The British economy enters new era

The British economy enters new era

The British economy enters a new era with the passing of Queen Elizabeth II. But, this one will be rife with waning national morale and economic insecurity.

At 96, the queen was the longest-reigning monarch in British history. She passed away “peacefully” on Thursday at Scotland’s Balmoral Castle, hours after medical professionals had raised alarm about her failing health.

The queen had come to represent a rare stability in a world of continual change over her 70-year reign. Her reign saw the aftermath of World War II, the dissolution of Britain’s huge empire, the Brexit vote in 2016, and a pandemic. Her eldest son was named King Charles III hours after she passed away.

No government statements will be made until after her funeral, which will be observed with a public holiday in about 10 days. Her passing will be commemorated by a time of mournful ceremonial.

The suspension of regular politics comes just days after the UK installed Liz Truss as its new prime minister. The Queen appointed Truss on Tuesday as part of her last official public duty.

Truss takes office at 10 Downing Street as Britain experiences a period of unprecedented change. She inherits a nation with the worst economic outlook in years, a worsening energy crisis, and rising inequality.

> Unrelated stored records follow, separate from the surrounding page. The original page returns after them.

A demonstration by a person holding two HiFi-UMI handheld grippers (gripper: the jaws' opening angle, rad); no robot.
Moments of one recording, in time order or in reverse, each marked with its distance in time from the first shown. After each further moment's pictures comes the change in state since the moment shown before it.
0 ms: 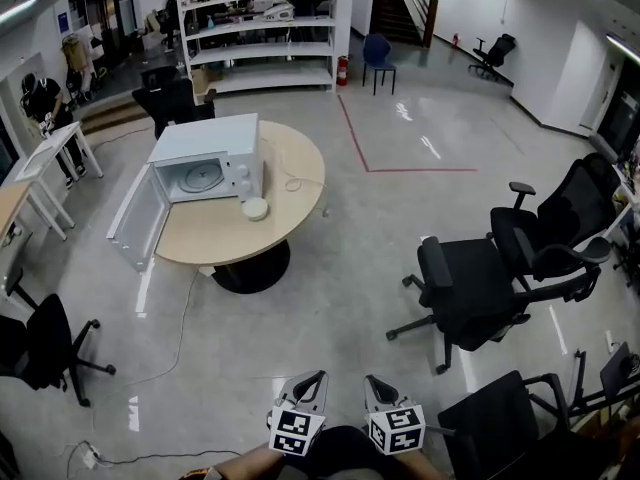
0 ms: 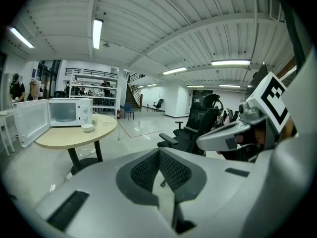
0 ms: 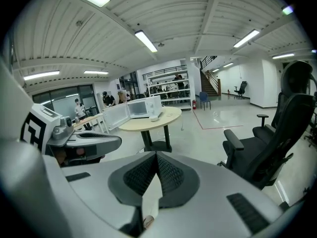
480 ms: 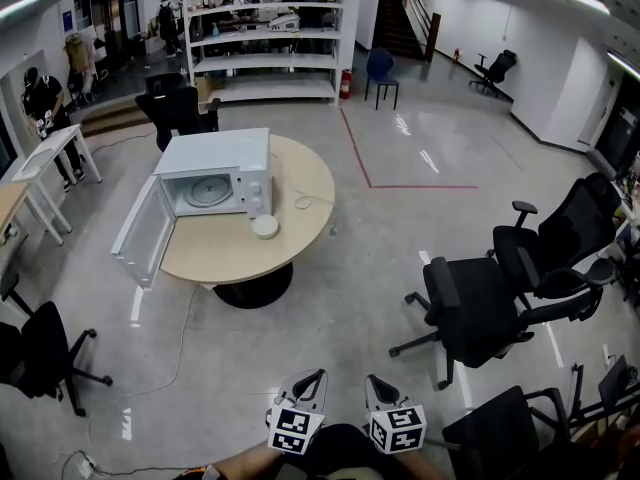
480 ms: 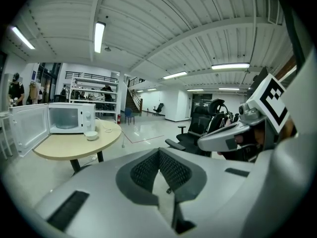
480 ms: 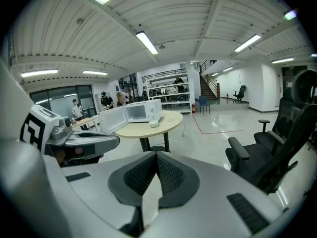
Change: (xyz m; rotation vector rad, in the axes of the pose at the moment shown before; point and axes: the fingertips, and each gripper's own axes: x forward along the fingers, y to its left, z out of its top) left arm 0.009 0.072 0.034 0.015 -0.057 -0.005; right arm 0.054 0.022 0.050 -0.015 -0.036 -0.026
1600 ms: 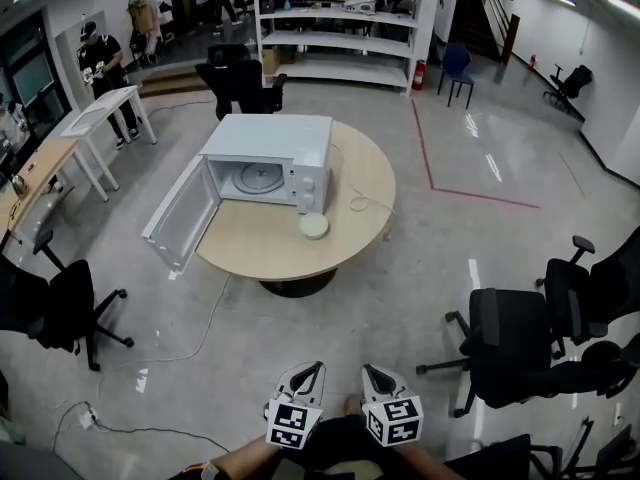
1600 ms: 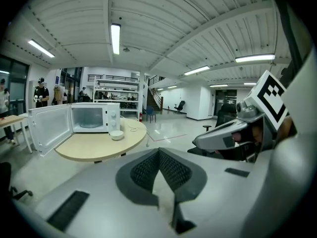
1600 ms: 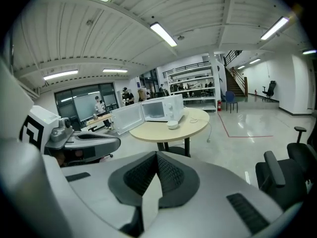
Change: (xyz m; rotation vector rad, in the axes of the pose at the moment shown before) left arm 0.043 0.104 0.021 -0.071 0.017 0.256; right arm 0.128 0.013 0.060 -0.104 0.049 0.266
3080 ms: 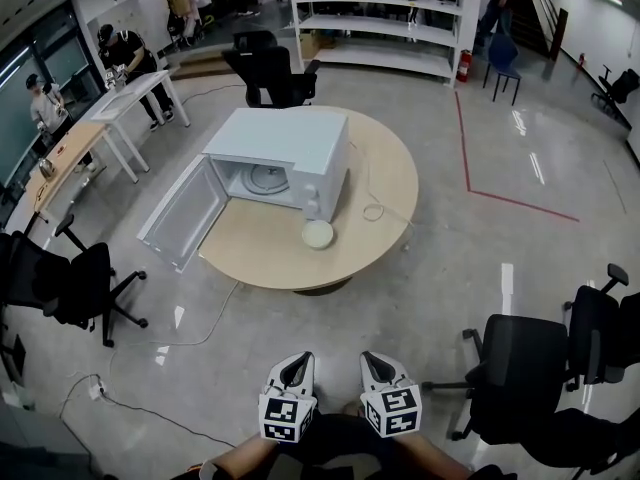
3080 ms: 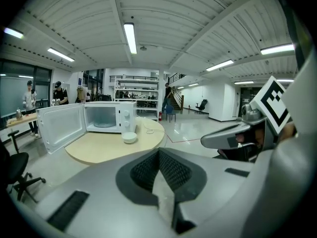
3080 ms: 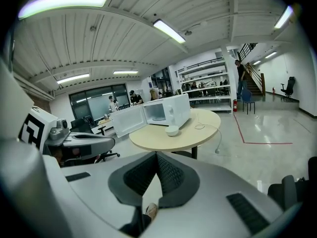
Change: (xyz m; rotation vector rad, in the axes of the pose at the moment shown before) left arm 0.113 0.023 0.046 -0.082 0.002 0.256; right arm 0.079 -0.115 0.059 -0.057 -0.010 0.174
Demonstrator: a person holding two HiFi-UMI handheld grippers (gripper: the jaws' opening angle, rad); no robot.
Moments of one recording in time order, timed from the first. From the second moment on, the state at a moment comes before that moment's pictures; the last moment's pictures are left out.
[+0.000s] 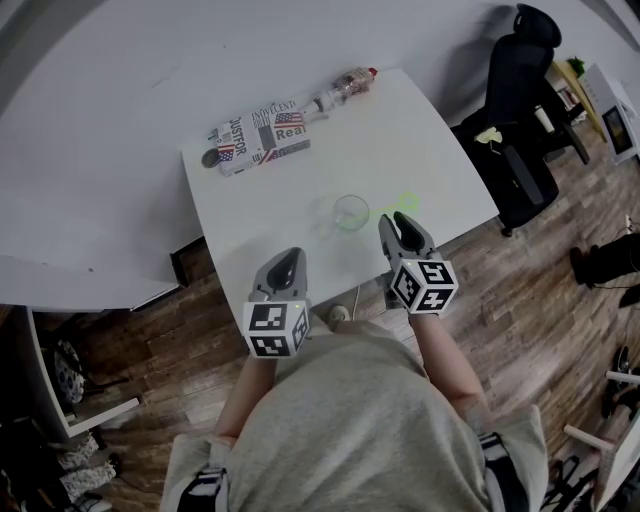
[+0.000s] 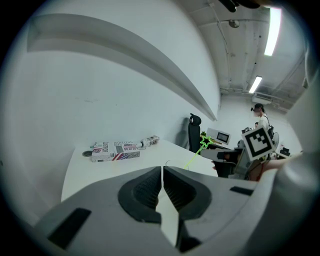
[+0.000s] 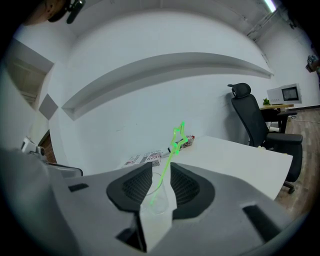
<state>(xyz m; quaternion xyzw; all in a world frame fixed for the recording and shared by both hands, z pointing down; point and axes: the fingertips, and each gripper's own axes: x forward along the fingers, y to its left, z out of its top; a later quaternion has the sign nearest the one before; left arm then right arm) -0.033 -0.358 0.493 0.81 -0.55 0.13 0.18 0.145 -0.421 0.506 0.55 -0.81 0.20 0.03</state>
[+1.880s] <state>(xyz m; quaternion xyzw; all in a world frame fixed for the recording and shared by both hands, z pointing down) -0.098 -0.106 0.472 0.85 -0.50 0.10 0.15 0.039 -0.104 0.410 0.54 -0.84 0.09 -0.01</state>
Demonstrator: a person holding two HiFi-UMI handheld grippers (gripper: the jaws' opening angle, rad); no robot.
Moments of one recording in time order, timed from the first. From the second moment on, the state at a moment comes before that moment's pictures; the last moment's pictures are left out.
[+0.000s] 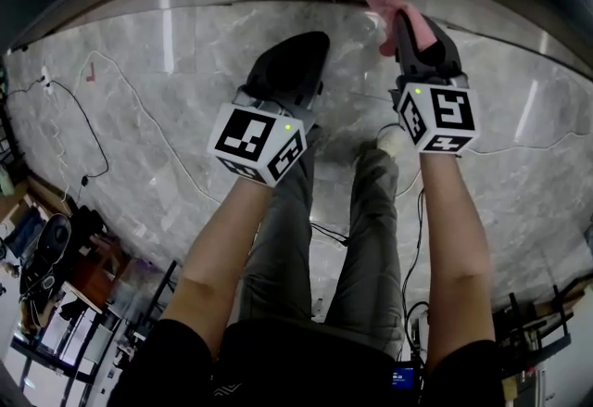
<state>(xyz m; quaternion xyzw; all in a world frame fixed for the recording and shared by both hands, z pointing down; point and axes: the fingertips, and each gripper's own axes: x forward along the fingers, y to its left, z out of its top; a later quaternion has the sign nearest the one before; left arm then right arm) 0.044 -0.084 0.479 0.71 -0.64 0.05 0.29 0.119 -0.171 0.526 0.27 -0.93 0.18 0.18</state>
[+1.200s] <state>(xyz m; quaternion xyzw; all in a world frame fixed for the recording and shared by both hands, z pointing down) 0.220 -0.155 0.479 0.77 -0.56 0.07 0.29 0.326 -0.257 0.532 0.40 -0.88 0.21 0.15</state>
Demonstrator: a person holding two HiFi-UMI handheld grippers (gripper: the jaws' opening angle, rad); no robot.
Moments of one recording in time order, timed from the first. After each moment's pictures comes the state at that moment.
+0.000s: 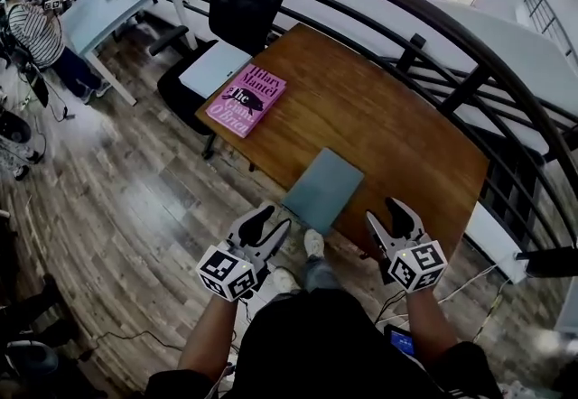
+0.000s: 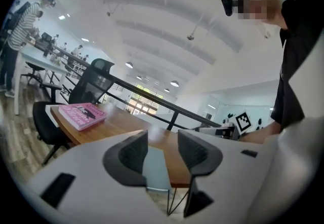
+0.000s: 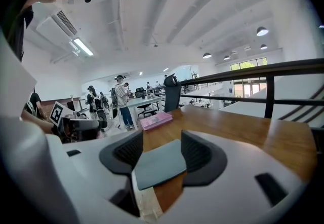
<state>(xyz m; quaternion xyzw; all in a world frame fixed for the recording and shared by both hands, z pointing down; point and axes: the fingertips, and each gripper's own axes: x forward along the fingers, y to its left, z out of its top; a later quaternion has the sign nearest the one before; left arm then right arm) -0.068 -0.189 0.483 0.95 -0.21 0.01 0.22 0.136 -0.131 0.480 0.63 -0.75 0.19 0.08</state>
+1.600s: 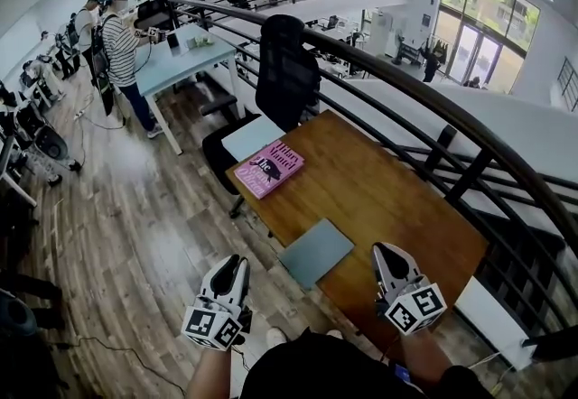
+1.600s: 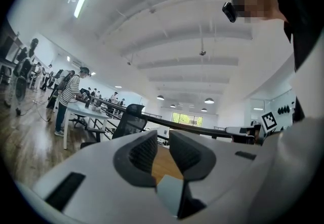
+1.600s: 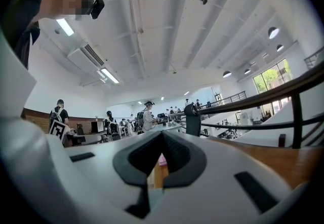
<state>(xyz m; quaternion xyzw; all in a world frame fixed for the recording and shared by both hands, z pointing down) -0.115 -0.155 0.374 0.87 -0.48 -0.07 0.10 0.170 -0.134 0.353 0.53 -0.84 0.09 -0.05</state>
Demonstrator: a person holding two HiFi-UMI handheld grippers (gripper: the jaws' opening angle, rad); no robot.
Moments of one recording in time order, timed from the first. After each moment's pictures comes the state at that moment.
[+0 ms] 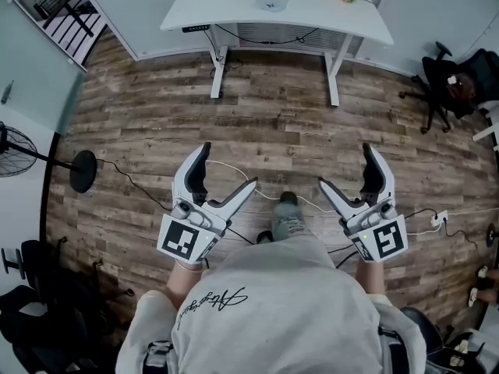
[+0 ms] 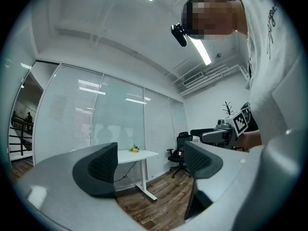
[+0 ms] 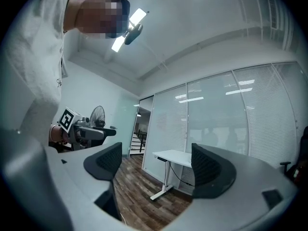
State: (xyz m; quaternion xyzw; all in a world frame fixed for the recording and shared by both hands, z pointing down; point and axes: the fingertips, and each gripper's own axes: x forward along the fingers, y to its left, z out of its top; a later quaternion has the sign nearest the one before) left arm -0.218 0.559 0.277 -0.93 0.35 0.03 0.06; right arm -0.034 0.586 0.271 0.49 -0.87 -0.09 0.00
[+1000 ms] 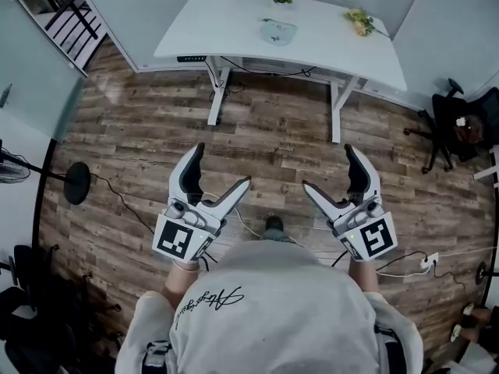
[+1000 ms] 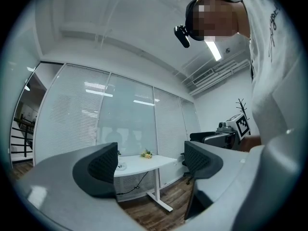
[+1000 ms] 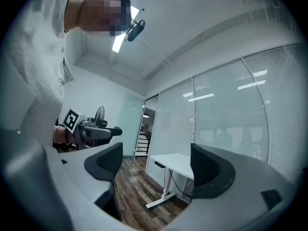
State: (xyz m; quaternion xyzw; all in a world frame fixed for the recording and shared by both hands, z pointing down) left arm -0.169 0.365 0.266 -0.92 0.39 0.05 0.07; right arm -0.002 0.380 0.266 0.43 -0.90 -0.10 0.00
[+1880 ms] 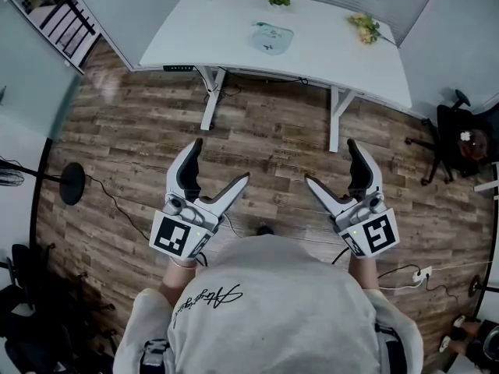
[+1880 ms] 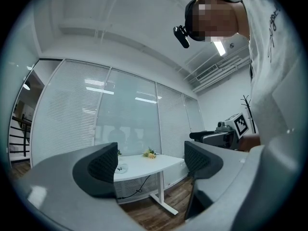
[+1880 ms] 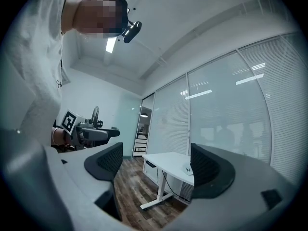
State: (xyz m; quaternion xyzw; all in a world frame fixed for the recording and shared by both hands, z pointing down) left arm -0.117 0.263 0.273 -0.91 0.40 0.05 0.07; right arm 0.056 0.270 0.272 0.42 -0.90 -0.08 -0.01
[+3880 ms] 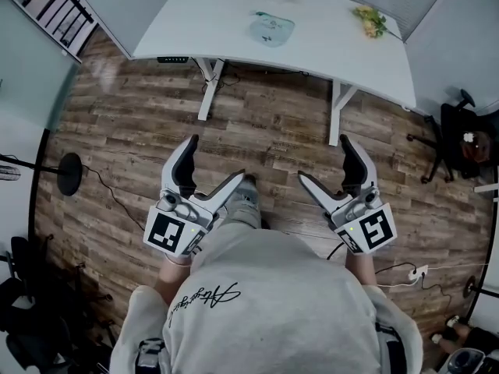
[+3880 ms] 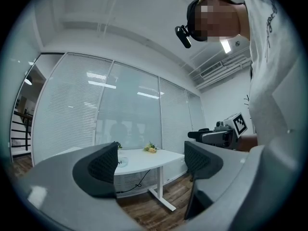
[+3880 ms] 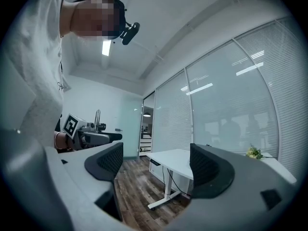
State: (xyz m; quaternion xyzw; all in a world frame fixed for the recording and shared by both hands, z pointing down) left arm -0.108 0.238 0.291 -0.91 0.41 0.03 0.04; right arm 0.060 0.242 0.287 0.40 -0.92 -0.04 -0.02
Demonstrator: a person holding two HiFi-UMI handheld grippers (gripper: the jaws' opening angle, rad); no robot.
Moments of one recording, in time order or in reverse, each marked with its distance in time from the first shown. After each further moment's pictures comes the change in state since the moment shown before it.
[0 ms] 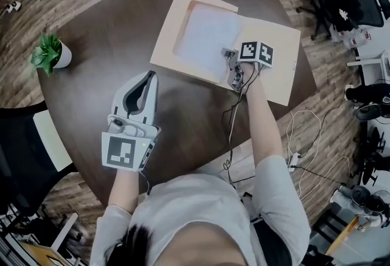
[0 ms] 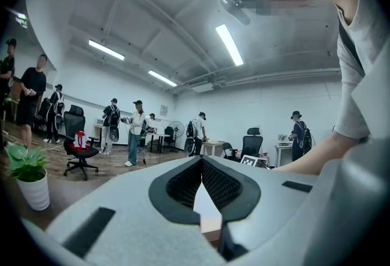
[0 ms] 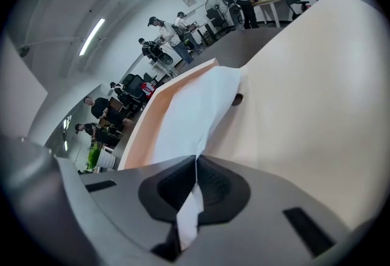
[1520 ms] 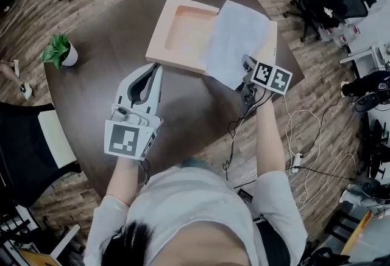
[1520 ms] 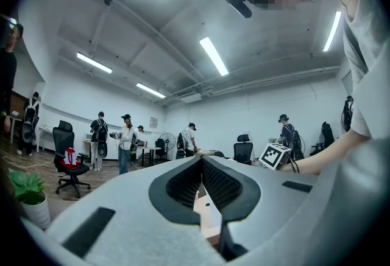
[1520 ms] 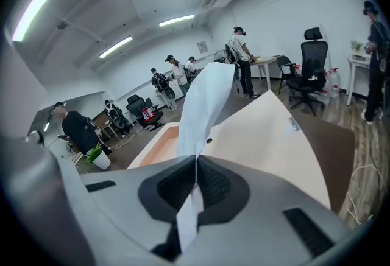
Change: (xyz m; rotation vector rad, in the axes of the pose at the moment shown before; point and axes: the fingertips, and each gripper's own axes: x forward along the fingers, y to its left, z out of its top) left arm -0.046 -0.072 0.062 0.084 -0.102 -0.077; right arm -0.194 -0.009 -0.022 -0.185 -0.408 -0.140
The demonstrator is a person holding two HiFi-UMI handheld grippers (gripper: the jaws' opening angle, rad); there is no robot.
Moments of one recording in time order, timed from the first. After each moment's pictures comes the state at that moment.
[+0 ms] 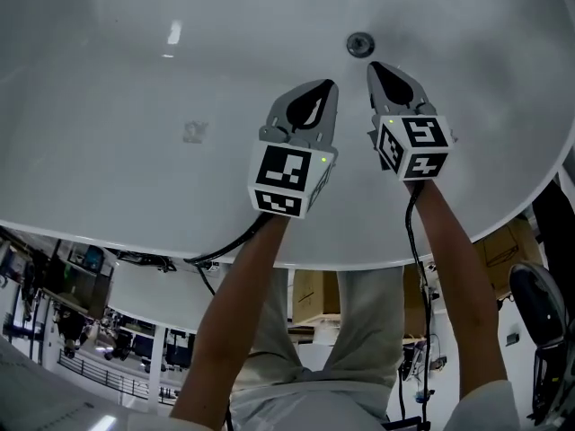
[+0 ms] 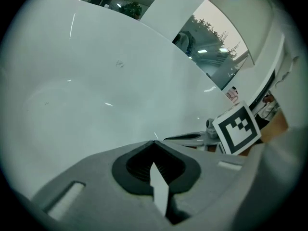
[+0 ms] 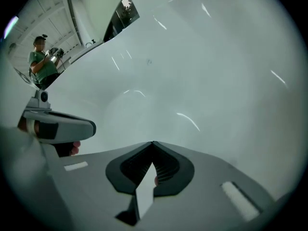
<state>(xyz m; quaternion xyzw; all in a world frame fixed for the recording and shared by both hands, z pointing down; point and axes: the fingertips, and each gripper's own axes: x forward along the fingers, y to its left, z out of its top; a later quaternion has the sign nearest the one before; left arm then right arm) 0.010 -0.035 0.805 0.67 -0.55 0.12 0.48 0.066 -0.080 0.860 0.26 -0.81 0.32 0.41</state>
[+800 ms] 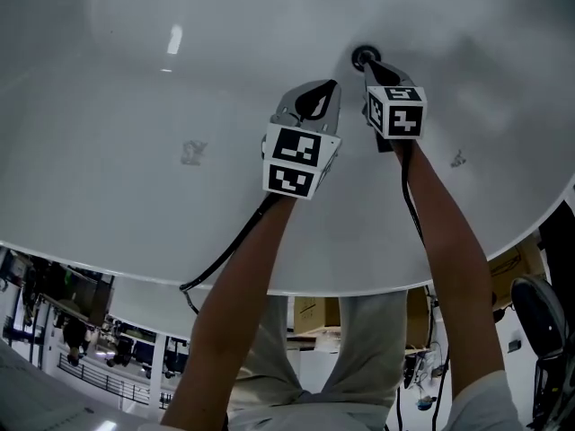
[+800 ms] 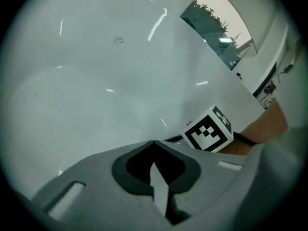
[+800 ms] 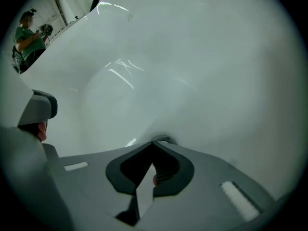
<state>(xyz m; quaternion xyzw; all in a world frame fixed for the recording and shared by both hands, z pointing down) 0.018 -0.046 0.887 0.68 -0.52 0.17 0.49 0.089 -0.084 0.998 0.26 -0.75 0.34 0.51</state>
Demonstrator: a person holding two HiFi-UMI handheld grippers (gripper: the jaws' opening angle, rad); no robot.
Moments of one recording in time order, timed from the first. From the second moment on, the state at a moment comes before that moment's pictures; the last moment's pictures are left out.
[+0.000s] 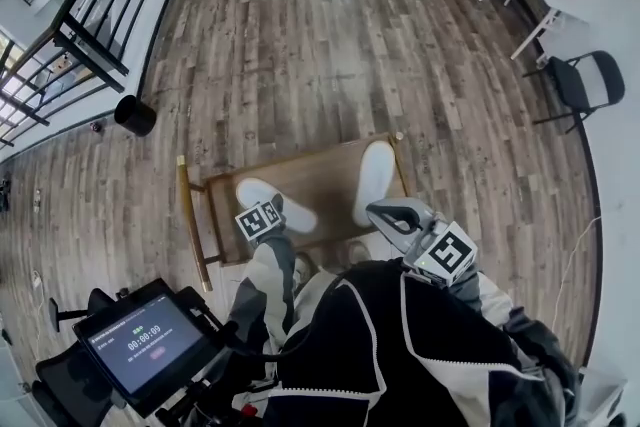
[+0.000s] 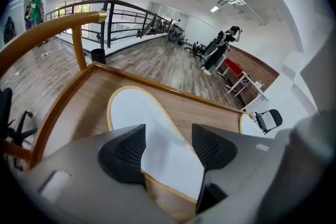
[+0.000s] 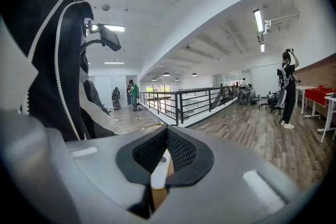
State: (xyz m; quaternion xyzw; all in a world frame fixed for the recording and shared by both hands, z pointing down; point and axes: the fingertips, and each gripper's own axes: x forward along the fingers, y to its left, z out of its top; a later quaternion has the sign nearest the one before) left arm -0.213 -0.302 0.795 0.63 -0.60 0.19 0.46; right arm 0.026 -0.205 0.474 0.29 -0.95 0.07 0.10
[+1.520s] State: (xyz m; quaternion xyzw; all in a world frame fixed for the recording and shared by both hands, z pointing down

Hours before the queen passed away, Truss got to work revealing her strategies for addressing the U.K.’s cost-of-living crisis. She unveiled a significant stimulus plan meant to assist Britons with their rising energy costs as a result of Russia’s war in Ukraine.

The Treasury estimates that the over £100 billion package will reduce peak inflation by 4-5 percentage points. However, experts have cautioned that by encouraging spending on goods and wages, the measure could make the Bank of England’s already difficult mission of containing record-high prices even more difficult.

In an effort to lower inflation, which is currently the highest among the G-7 countries at 10.1%, the UK’s central bank raised the benchmark rate by the most in 27 years last month, to 1.75%. When the BoE meets the following week, investors had largely anticipated another rate increase of 50 basis points. However, some now believe that the BoE will be obliged to raise rates higher and faster.

The bleak picture coincides with mounting recessionary dangers for the nation. Following prior predictions from the Bank of England, Goldman Sachs issued a warning this week that the UK could experience a recession in the fourth quarter of this year.

The British pound has been falling over the previous few months and dropped to a 37-year low on Wednesday of $1.1469.

This puts additional strain on King Charles and Truss, the two new leaders of Britain, who will be tasked with mobilizing the populace during a moment of crisis. Later on Friday, the two are scheduled to meet in London.